Let’s use a simple example by creating a pandas DataFrame manually.
import pandas as pd
data1 = {'firstname': ['Bob', 'Sally', 'Suzie', 'Rohan'],
'amount': [12, 67, 33, 41]}
df1 = pd.DataFrame(data1)
df1
df2 = df.loc[df["amount"] >= 35] df2
The above query returns the Sally and Rohan rows.
# Filter the DataFrame to only include rows where the firstname contains the substring "S"
df2 = df.loc[df["firstname"].str.contains("S")]
df2
The above query returns Sally and Suzie. The contains function is case sensitive. If I had uses ‘s’ instead, it would not have returned any rows.
Using query method
# Filter the DataFrame to only include rows where the firstname contains the substring "a"

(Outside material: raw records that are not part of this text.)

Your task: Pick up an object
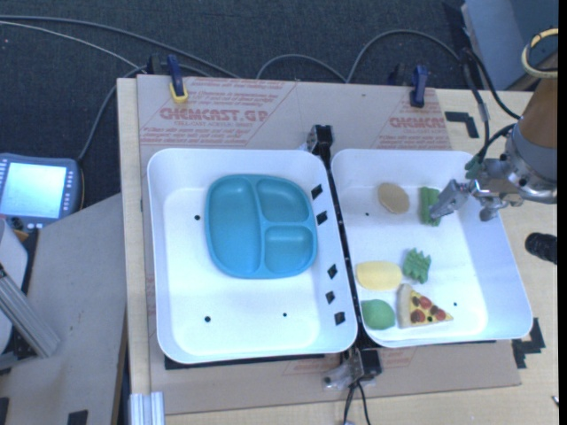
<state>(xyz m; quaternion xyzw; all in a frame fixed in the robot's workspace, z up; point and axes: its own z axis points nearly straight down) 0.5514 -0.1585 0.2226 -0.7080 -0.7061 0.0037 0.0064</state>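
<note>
The right bin (pixel 505 264) holds several toy foods. A tan potato-like piece (pixel 394 197) lies at the back, with a green piece (pixel 430 206) just right of it. Toward the front are a yellow piece (pixel 378 275), a green leafy piece (pixel 416 266), a round green piece (pixel 378 313) and a pizza slice (pixel 423 308). My gripper (pixel 467 206) hangs over the back right of this bin. It is open, its left finger (pixel 448 199) right beside the green piece. Nothing sits between the fingers.
A blue divided plate (pixel 261 226) lies in the left bin (pixel 177 264). A black divider (pixel 330 228) runs between the two bins. Clamps and cables sit along the bench's far edge, and a pendant screen (pixel 35 189) is off to the left.
</note>
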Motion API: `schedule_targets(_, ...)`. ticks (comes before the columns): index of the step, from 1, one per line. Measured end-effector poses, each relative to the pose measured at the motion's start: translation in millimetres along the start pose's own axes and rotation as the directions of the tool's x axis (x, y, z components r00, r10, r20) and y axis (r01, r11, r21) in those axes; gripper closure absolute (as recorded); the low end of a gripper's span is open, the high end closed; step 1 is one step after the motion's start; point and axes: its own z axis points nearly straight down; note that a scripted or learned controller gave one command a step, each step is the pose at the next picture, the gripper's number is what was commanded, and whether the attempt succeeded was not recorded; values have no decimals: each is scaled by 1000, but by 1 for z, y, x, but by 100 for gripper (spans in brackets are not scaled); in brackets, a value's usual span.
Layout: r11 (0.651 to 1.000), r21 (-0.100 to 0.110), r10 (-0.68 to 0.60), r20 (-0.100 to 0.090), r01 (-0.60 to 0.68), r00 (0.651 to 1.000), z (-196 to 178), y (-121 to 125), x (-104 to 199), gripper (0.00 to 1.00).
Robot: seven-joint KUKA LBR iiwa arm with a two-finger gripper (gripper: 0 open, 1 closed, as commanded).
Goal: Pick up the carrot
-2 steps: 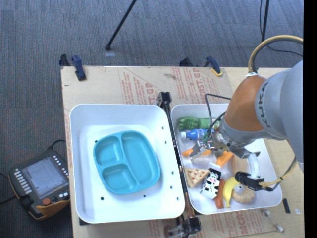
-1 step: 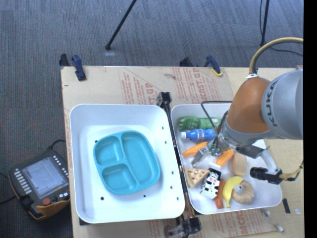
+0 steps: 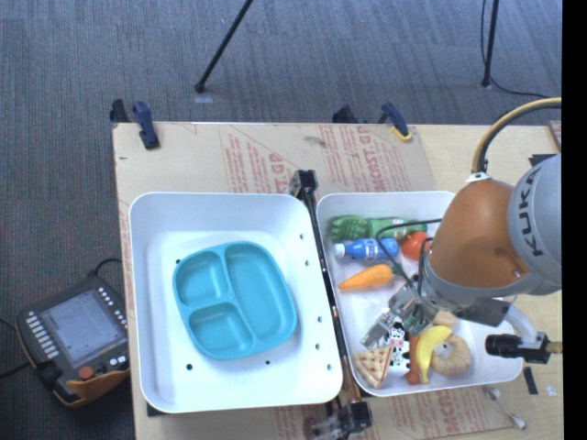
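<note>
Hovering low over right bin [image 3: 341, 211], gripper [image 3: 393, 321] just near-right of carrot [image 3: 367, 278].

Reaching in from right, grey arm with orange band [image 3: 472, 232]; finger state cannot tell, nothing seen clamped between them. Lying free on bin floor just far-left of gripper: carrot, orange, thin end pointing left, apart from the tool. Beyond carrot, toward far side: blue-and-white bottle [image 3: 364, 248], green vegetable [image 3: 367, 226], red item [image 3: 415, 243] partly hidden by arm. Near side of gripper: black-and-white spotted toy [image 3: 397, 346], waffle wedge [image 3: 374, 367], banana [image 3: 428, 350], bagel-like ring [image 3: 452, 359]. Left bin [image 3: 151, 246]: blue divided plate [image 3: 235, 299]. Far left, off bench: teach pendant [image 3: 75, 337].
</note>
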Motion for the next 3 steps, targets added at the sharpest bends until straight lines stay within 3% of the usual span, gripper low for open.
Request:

# not case sensitive, so I can use s
df3 = df.query("firstname.str.contains('a', case=False)")
df3
The above query returns the Sally and Rohan rows.
# firstname has an a or a z character
df4 = df.query("firstname.str.contains('a', case=False) or firstname.str.contains('z')")
df4
The above returns the Sally, Suzie and Rohan rows, which is what we expected.
# the firstname has an 'a' or the amount is 12.
df5 = df.query("firstname.str.contains('a', case=False) or amount == 12")
df5
The above query returns the Bob, Sally and Rohan rows, which is what we expected. You’ll notice that the quotes need to be different.
# the firstname has an 'a' AND the amount is 12.
df6 = df.query("firstname.str.contains('a', case=False) and amount == 67")
df6
The above query returns the Sally row.